内官上前禀报道:“奴已经审过,是为打探殉葬名单,贿赂之人乃是流云殿的内官,奴特来请示娘娘。”

流云殿,这是佟贵妃的住处。

“抓!统统抓去慎刑司重重拷问,”皇后的手指发颤,“陛下新丧,一个个的不思纪念先帝,背地里在这搅弄是非。”

“娘娘,”昭媛一柔声:“陛下新丧,如今头等大事是殿下登基,此时动先帝嫔妃怕是会遭人诟病,对登基大典不利。”

“佟佳贵妃有三皇子十六皇子傍身,无需殉葬,要这名单,怕不是为了自个,为的当是收买人心,这等小错,揪出来也不能将贵妃如何,娘娘还是莫要生气。”

烛火勾着皇后勾起来的讥讽唇边,“在后宫,她同我争,在前朝,她儿子要同我儿子争,我儿如今已经要登大宝,她还是不死心!”

“也不看自个儿几斤几两。”

昭媛道:“贵妃娘娘如今自是明白比不上您的,今儿想的这出收买人心,怕是想求稳,上好的封地,跟儿子去享福呢。”

皇后眼中闪过一抹怨毒,起身,慢条斯理理了理极地云丝袖:“勤政殿是在拟殉葬名单是吧,陛下生前最是爱重佟贵妃,贵妃怎能忍心让先帝孤零零上路。”

--

顾修婉拒了九皇子登基后再卸任鹿鼎公这件事,以后只专管大理寺,不再插手内廷事务,丧制登基事务自也不必参与内阁会见。
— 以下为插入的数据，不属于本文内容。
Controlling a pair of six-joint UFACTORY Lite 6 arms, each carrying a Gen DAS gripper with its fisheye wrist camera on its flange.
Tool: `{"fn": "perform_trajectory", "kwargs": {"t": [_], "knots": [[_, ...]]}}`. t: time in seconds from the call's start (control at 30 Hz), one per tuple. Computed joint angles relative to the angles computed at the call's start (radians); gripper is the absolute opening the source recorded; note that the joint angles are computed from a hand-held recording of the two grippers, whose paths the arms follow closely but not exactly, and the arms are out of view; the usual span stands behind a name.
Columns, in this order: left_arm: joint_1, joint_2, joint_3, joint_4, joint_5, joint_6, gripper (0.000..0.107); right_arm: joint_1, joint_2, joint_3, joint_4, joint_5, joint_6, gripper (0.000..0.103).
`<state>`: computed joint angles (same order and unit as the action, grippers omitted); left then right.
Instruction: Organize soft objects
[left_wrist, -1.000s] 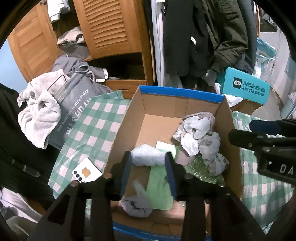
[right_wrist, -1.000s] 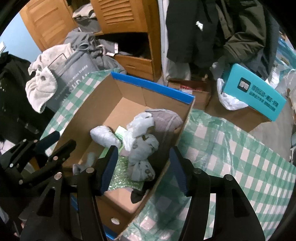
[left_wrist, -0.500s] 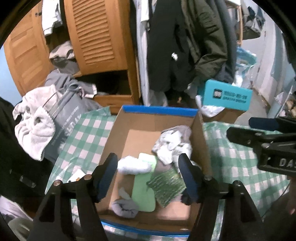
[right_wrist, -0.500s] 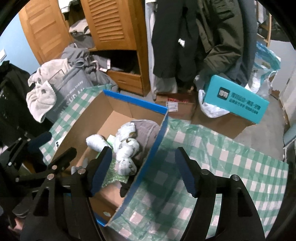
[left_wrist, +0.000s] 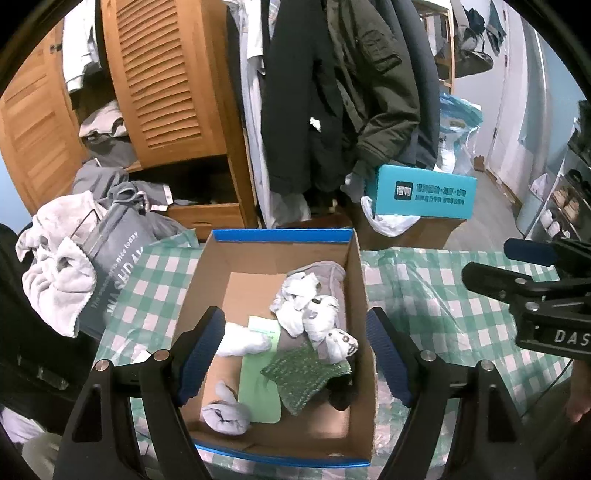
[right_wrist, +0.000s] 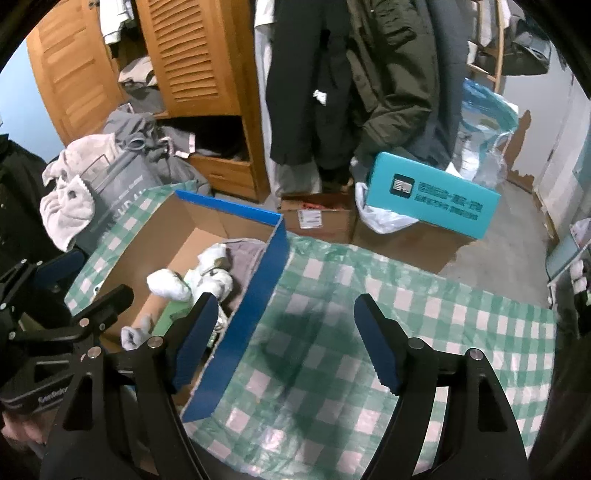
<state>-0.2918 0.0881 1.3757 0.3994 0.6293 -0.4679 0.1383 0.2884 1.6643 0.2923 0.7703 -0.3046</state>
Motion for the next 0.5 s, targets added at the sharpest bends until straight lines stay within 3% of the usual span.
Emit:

朝中诸事皆为帝丧让路,内阁同礼部定了章程,袁心将禁军统领的部署呈上来。

顾修平静扫一眼,提起腰间荷包,掏出象牙玉章,盖在官文右下角。

抵唇咳了几声,连着官文,一并递给袁心:“将这一并呈给殿下,从此刻开始,在殿下任命新的大统领之前,官文只需按你的副职印章,这边事情不必再报我。”

袁心像个鹌鹑似的低头:“大人您这又是何必,这事本”

“忘了过去的九皇子。”顾修一个眼刀杀过去,阻了后面的话道:“他现在是帝王。”从他登上皇位的一刻,他们的立场就从同盟便对立。

“你想想先帝。”

是人便会有猜疑,帝王的猜疑只会更甚。

过去危难扶持时是情谊,如今换到那张笼椅上再看过去,只需要一个契机,他也可以是奇货可居。

袁心想到过去种种,一拍脑门,“是我一时没转过这弯。”

他伸手接过顾修的玉章,又看了一把椅子,听见顾修提醒道:“收起你的心思,这把椅子,你坐同我坐没区别,殿下不会提拔你上去。”
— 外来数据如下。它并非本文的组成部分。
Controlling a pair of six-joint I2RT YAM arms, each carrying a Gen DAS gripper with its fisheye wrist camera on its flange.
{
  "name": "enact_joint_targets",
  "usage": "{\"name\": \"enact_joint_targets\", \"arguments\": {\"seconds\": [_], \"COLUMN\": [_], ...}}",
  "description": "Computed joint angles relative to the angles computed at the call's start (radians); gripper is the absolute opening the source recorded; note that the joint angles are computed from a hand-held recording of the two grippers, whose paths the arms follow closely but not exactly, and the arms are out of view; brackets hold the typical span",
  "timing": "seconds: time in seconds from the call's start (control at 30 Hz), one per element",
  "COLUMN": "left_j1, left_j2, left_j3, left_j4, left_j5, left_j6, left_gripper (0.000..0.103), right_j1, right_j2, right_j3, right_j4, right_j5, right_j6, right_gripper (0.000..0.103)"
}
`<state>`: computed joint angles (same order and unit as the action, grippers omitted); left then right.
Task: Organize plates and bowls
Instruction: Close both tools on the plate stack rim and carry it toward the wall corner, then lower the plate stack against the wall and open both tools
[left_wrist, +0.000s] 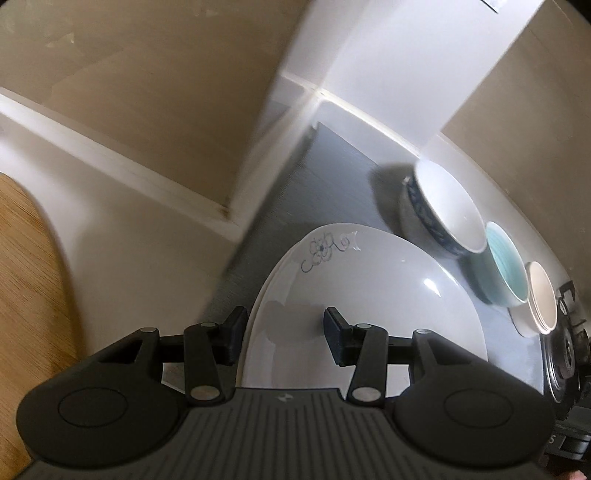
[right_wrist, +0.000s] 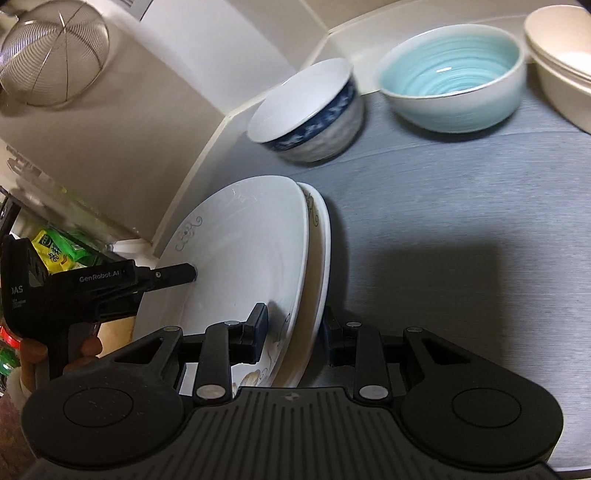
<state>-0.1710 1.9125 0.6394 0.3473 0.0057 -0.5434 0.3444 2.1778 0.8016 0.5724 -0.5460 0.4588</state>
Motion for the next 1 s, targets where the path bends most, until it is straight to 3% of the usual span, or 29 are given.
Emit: {"name": "enact_joint_targets", "arguments": {"seconds": [0.43,0.53,0.6,0.63,0.67,0.7,0.87,1.0], "left_j1": [0.053,0.051,0.042,0.033,0.01,-0.01,-0.11,-0.235], "left_j2": [-0.02,-0.046,-0.078,-0.099,-0.115,-0.136,-0.223,-0.299], "left_j3": [0.008,-0.01,-0.031,-0.043,-0.048,-0.059,-0.09,-0.118], "left_j4": [-0.039,-0.035,-0.027,-0.027,-0.031,-0.032,-0.065,-0.107], "left_j5": [-0.01,-0.012,-0.014,-0.021,-0.047,-0.08,-0.173,-0.242], "left_j6": [0.052,0.048,0.036,0.031,0.018,0.009,-0.032,-0.094], "left_gripper": [0.051,0.058,0.068,0.08,0.093,0.097,0.103,0.103], "right_j1": [0.087,0.088,0.09,0.092,0.094,0.094,0.089,0.057], "right_j2": [0.024,0.027,0.021,0.012,-0.002,-0.02,-0.164,-0.329], "right_j3": [0.052,0.053,0.053,0.049,0.039,0.022,-0.103,-0.237], "right_j4": [-0.002,0.0,-0.01,-0.019,-0.023,-0.022,-0.013,-0.014], "right_j5": [0.058,0.061,0.066,0.069,0.078,0.086,0.155,0.175], "right_j6": [0.061,0.062,0.053,0.042,0.029,0.012,-0.083,-0.13], "right_gripper": [0.035,0.034,0.035,0.035,0.037,0.039,0.067,0.077]}}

袁心:“大人误会了,属下就是替您不值。”想当初他们拼死拼活扶持九皇子上位,怎么如今又是这个结果。

那他们当初做这个有什么意义?

袁心生出一种迷茫。

同袁心的留恋不舍不同,顾修平静交出一切,没有再看一眼,缓慢朝外头走,却挺直着脊背,蹀躞带勾勒出劲瘦修长的腰肢。
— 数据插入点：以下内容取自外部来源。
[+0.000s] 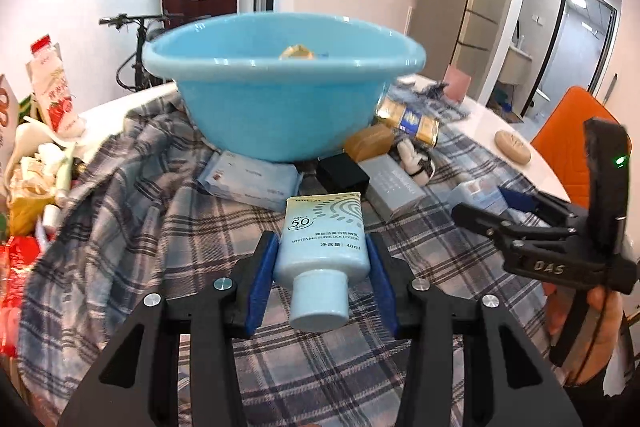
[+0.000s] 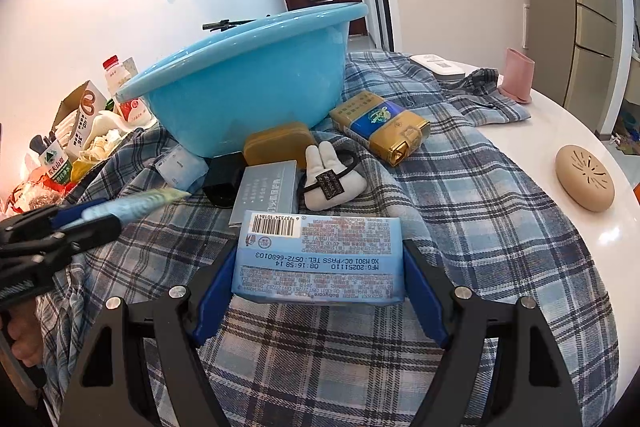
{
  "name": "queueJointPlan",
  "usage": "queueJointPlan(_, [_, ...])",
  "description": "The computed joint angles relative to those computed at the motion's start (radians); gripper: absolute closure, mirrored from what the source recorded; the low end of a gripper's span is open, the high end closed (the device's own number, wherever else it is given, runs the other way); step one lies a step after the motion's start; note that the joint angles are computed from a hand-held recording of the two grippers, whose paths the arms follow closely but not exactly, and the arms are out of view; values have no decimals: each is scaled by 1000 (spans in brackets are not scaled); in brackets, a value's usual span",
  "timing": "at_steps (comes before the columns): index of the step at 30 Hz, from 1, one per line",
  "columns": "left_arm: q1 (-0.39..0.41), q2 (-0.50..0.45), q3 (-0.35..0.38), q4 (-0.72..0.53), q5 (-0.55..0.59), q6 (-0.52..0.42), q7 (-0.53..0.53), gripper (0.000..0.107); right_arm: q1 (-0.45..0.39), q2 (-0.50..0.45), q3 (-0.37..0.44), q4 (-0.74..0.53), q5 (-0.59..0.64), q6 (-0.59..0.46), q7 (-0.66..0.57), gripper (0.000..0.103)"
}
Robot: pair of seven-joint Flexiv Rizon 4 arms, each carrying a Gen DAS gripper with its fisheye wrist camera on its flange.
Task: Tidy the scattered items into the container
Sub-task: 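Carry the wipes pack and sunscreen tube over the basin with both tools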
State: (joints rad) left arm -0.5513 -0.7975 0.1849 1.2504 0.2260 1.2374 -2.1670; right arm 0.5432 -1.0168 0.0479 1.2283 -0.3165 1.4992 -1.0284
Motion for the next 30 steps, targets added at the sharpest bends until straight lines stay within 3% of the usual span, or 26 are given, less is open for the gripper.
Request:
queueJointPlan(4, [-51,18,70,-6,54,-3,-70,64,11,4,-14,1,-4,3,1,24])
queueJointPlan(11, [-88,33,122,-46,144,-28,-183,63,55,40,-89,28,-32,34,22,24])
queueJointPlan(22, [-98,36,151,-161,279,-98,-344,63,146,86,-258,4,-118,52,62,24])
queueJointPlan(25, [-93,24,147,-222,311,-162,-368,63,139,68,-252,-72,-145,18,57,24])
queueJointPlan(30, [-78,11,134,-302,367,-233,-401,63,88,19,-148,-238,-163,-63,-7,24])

“将你面上的心思都收干净了再去复命,雷霆雨露皆是君恩。”

袁心自也知道这个道理,就是想到他们一手打拼出来的东西,现在要拱手让给别人,一时情绪上难受:“我就是难受一下,一会就好。”

“大人您先去休息。”

顾修拍拍他肩膀:“男子汉大丈夫,有点出息,与其在这难受,不如想点实在的,”他偏过半边脸,回看那把椅子,“怎么将咱们自己人推上去。”

袁心豁然打开一条新思路,“唉!”

夜色寥落,太监在前头打着灯笼,宫灯劈开一道微弱的光,迎面肃王被几个人簇拥着从勤政殿出来。

“王爷。”顾修颔首。

盛如玥染恶疾的借口,骗的了百姓,自骗不了这些消息灵通的朝臣,作为一等鹿鼎公,一人之下万人之上,这丧制,新帝登基章程事宜,如此重要顾修却没有参与话语,这事就很微妙,也说明了九皇子的态度。

种种迹象表明,顾大人如今怕是被猜疑了,待新帝登基之后,还不知是个什么光景,几位大臣都伶俐的淡声略颔首,态度颇为冷淡。

肃王:“这么晚了,顾大人不去休息,这是要去哪?”

顾修:“打算去守一会丧。”

肃王简略嘱咐:“你这病好没好利索,还是要注意休息,别熬坏了。”

顾修:“多谢王爷关怀。”

短暂寒暄过后,顾修携了太监到灵台。

勤政殿,九皇子处理完繁杂的事务,已经是深夜。

内官打着拂尘,“殿下,阖该休息了。”

九皇子搁了最后一本奏折,莲花刻漏已经指向亥时,明明一身疲惫,眼睛亦疲累的不行,但是他没有丝毫睡意:“引路去灵堂。”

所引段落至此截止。